*Problem description:*
All of the data below should be output exactly as given.

··· Exercise materials ···

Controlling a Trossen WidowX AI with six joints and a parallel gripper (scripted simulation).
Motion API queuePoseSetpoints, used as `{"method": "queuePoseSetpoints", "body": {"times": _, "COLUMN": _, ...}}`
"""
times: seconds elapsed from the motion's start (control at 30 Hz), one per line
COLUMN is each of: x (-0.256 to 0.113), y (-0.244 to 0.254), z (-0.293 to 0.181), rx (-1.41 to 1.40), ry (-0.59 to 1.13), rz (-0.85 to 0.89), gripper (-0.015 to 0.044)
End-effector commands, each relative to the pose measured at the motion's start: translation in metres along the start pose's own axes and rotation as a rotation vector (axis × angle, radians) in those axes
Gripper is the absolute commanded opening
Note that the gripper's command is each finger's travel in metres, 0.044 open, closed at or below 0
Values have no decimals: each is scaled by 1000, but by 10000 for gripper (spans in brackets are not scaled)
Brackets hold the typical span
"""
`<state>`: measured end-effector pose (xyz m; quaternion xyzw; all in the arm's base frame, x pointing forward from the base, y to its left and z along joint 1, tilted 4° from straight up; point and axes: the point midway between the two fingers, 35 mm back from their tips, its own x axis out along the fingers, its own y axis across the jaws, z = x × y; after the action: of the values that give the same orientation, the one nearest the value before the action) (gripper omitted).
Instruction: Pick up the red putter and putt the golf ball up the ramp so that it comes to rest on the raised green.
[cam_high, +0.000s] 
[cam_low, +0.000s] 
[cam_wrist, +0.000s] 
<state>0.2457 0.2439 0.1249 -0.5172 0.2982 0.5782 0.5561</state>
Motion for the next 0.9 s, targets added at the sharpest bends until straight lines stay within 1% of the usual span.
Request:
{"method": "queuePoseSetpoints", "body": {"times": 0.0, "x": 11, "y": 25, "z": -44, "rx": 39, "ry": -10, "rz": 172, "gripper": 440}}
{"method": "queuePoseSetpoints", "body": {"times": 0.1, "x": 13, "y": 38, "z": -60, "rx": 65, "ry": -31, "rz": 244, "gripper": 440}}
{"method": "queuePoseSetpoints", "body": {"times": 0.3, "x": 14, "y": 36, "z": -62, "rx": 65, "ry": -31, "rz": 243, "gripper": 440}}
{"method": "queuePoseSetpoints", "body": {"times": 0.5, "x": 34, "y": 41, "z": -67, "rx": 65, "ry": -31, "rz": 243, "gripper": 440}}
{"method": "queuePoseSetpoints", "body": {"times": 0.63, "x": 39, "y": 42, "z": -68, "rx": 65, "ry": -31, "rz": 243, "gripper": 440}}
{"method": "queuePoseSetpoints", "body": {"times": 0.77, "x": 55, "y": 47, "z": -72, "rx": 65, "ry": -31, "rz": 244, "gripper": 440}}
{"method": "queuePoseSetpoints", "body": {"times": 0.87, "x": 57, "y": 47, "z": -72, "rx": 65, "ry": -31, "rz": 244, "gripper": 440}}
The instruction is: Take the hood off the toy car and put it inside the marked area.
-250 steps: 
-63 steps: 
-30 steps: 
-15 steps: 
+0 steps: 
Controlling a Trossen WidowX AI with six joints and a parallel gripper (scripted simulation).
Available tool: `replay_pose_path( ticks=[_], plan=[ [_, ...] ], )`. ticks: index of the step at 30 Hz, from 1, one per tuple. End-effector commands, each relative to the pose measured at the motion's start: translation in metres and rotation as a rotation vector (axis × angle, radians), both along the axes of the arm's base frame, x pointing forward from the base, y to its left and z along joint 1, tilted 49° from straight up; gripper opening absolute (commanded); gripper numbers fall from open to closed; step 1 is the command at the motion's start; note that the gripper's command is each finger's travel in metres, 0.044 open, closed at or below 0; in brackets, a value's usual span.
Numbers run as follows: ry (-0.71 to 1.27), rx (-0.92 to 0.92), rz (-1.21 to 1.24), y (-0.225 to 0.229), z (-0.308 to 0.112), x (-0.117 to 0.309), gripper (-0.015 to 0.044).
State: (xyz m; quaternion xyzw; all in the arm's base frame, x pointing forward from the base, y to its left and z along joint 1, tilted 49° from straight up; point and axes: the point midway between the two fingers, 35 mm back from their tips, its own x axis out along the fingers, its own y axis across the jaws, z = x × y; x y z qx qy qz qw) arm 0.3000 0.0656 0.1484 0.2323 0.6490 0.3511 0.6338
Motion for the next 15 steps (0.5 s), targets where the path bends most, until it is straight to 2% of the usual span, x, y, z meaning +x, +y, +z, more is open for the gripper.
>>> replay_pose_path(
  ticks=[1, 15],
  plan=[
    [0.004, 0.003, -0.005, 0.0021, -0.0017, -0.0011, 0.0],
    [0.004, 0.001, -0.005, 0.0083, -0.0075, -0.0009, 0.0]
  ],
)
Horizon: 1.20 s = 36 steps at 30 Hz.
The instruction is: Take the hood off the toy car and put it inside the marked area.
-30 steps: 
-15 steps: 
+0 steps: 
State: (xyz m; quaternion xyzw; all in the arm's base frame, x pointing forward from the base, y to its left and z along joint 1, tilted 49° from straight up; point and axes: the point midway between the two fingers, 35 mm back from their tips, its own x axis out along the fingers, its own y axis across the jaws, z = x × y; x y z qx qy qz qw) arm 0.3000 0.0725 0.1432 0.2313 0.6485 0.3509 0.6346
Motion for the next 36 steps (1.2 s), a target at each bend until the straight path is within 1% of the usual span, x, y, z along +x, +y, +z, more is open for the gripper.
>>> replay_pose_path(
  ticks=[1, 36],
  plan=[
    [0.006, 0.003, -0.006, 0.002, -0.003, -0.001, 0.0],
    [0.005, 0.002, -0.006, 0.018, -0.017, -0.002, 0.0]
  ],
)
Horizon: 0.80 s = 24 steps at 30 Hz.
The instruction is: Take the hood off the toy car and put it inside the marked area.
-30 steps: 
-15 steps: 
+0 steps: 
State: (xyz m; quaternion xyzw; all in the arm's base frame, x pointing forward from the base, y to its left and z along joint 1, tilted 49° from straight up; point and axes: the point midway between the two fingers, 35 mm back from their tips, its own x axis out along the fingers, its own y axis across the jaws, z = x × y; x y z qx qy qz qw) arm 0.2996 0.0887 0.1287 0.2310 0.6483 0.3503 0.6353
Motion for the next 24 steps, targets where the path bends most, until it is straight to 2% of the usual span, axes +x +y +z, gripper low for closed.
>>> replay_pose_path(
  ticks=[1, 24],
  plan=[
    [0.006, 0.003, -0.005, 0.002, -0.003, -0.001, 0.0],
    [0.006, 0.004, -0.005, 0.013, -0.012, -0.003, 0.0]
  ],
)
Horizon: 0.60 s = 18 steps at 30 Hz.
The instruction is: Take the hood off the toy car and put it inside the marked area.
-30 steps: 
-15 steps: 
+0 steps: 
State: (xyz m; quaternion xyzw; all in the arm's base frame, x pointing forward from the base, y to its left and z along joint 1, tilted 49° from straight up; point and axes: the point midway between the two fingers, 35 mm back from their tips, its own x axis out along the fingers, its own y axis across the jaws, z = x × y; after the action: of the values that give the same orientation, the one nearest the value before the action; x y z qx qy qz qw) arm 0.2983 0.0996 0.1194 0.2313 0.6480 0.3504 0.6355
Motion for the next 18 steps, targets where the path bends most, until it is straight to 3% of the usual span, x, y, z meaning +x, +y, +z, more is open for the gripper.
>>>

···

*Result:*
Controlling a Trossen WidowX AI with six joints and a parallel gripper (scripted simulation).
Motion API queuePoseSetpoints, used as `{"method": "queuePoseSetpoints", "body": {"times": _, "COLUMN": _, ...}}`
"""
times: seconds elapsed from the motion's start (control at 30 Hz), one per line
COLUMN is each of: x (-0.256 to 0.113), y (-0.244 to 0.254), z (-0.293 to 0.181), rx (-1.41 to 1.40), ry (-0.59 to 1.13), rz (-0.85 to 0.89), gripper (-0.015 to 0.044)
End-effector commands, each relative to the pose measured at the motion's start: translation in metres along the start pose's own axes and rotation as a rotation vector (axis × angle, radians) in those axes
Gripper is the absolute commanded opening
Note that the gripper's command is each finger's travel in metres, 0.044 open, closed at or below 0
Values have no decimals: each is scaled by 1000, but by 10000 for gripper (spans in brackets are not scaled)
Brackets hold the typical span
"""
`<state>`: measured end-effector pose (xyz m; quaternion xyzw; all in the arm's base frame, x pointing forward from the base, y to its left and z along joint 1, tilted 4° from straight up; point and axes: the point midway between the two fingers, 35 mm back from their tips, its own x axis out along the fingers, its own y axis across the jaws, z = x × y; after the action: of the values that give the same orientation, the one nearest the value before the action) (gripper omitted).
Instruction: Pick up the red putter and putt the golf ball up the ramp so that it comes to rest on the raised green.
[cam_high, +0.000s] 
[cam_low, +0.000s] 
[cam_wrist, +0.000s] 
<state>0.2457 0.2439 0.1249 -0.5172 0.2982 0.5782 0.5561</state>
Motion for the next 0.9 s, targets added at the sharpest bends until straight lines stay within 1% of the usual span.
Request:
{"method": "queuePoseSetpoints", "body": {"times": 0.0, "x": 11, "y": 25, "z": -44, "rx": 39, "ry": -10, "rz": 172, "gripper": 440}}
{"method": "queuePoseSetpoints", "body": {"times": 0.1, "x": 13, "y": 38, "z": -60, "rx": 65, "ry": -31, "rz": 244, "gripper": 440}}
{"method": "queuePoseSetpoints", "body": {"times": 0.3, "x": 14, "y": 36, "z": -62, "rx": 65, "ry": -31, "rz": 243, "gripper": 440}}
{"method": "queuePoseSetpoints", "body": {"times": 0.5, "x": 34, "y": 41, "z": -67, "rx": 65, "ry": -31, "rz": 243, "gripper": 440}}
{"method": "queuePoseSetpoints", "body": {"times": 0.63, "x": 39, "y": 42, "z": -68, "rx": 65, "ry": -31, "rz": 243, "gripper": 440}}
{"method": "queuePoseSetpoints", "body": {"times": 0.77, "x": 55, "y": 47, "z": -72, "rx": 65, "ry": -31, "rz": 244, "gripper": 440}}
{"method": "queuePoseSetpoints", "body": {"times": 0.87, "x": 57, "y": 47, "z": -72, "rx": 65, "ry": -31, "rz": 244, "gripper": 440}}
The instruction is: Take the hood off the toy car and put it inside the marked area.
-250 steps: 
-63 steps: 
-30 steps: 
-15 steps: 
+0 steps: 
Controlling a Trossen WidowX AI with six joints and a parallel gripper (scripted simulation).
Available tool: `replay_pose_path( ticks=[_], plan=[ [_, ...] ], )`. ticks: index of the step at 30 Hz, from 1, one per tuple. End-effector commands, each relative to the pose measured at the motion's start: translation in metres and rotation as a rotation vector (axis × angle, radians), both along the axes of the arm's base frame, x pointing forward from the base, y to its left and z along joint 1, tilted 49° from straight up; gripper opening absolute (commanded); gripper numbers fall from open to closed; step 1 is the command at the motion's start; note that the gripper's command is each finger's travel in metres, 0.044 open, closed at or below 0; in brackets, a value's usual span.
Numbers run as follows: ry (-0.71 to 1.27), rx (-0.92 to 0.92), rz (-1.21 to 1.24), y (-0.225 to 0.229), z (-0.308 to 0.112), x (-0.117 to 0.309), gripper (-0.015 to 0.044).
State: (xyz m; quaternion xyzw; all in the arm's base frame, x pointing forward from the base, y to its left and z along joint 1, tilted 49° from straight up; point and axes: the point midway between the two fingers, 35 mm back from their tips, its own x axis out along the fingers, its own y axis across the jaws, z = x × y; x y z qx qy qz qw) arm 0.3000 0.0656 0.1484 0.2323 0.6490 0.3511 0.6338
Motion for the next 15 steps (0.5 s), targets where the path bends most, until it is straight to 2% of the usual span, x, y, z meaning +x, +y, +z, more is open for the gripper.
>>> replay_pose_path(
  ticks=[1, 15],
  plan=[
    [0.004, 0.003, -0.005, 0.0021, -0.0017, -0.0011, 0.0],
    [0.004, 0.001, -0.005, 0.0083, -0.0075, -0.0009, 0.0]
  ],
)
Horizon: 1.20 s = 36 steps at 30 Hz.
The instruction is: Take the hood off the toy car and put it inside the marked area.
-30 steps: 
-15 steps: 
+0 steps: 
State: (xyz m; quaternion xyzw; all in the arm's base frame, x pointing forward from the base, y to its left and z along joint 1, tilted 49° from straight up; point and axes: the point midway between the two fingers, 35 mm back from their tips, its own x axis out along the fingers, its own y axis across the jaws, z = x × y; x y z qx qy qz qw) arm 0.3000 0.0725 0.1432 0.2313 0.6485 0.3509 0.6346
Motion for the next 36 steps (1.2 s), a target at each bend until the straight path is within 1% of the usual span, x, y, z along +x, +y, +z, more is open for the gripper.
>>> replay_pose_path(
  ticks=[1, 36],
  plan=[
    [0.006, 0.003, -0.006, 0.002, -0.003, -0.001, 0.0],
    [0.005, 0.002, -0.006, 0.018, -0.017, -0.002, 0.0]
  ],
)
Horizon: 0.80 s = 24 steps at 30 Hz.
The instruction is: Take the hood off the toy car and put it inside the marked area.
-30 steps: 
-15 steps: 
+0 steps: 
State: (xyz m; quaternion xyzw; all in the arm's base frame, x pointing forward from the base, y to its left and z along joint 1, tilted 49° from straight up; point and axes: the point midway between the two fingers, 35 mm back from their tips, its own x axis out along the fingers, its own y axis across the jaws, z = x × y; x y z qx qy qz qw) arm 0.2996 0.0887 0.1287 0.2310 0.6483 0.3503 0.6353
Motion for the next 24 steps, targets where the path bends most, until it is straight to 2% of the usual span, axes +x +y +z, gripper low for closed.
>>> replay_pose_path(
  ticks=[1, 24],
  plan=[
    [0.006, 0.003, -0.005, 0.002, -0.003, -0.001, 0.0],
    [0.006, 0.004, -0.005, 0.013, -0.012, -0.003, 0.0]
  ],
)
Horizon: 0.60 s = 18 steps at 30 Hz.
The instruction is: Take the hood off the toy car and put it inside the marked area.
-30 steps: 
-15 steps: 
+0 steps: 
State: (xyz m; quaternion xyzw; all in the arm's base frame, x pointing forward from the base, y to its left and z along joint 1, tilted 49° from straight up; point and axes: the point midway between the two fingers, 35 mm back from their tips, its own x axis out along the fingers, its own y axis across the jaws, z = x × y; after the action: of the values that give the same orientation, the one nearest the value before the action; x y z qx qy qz qw) arm 0.2983 0.0996 0.1194 0.2313 0.6480 0.3504 0.6355
Motion for the next 18 steps, targets where the path bends most, until it is straight to 3% of the usual span, x, y, z meaning +x, +y, +z, more is open for the gripper.
>>>

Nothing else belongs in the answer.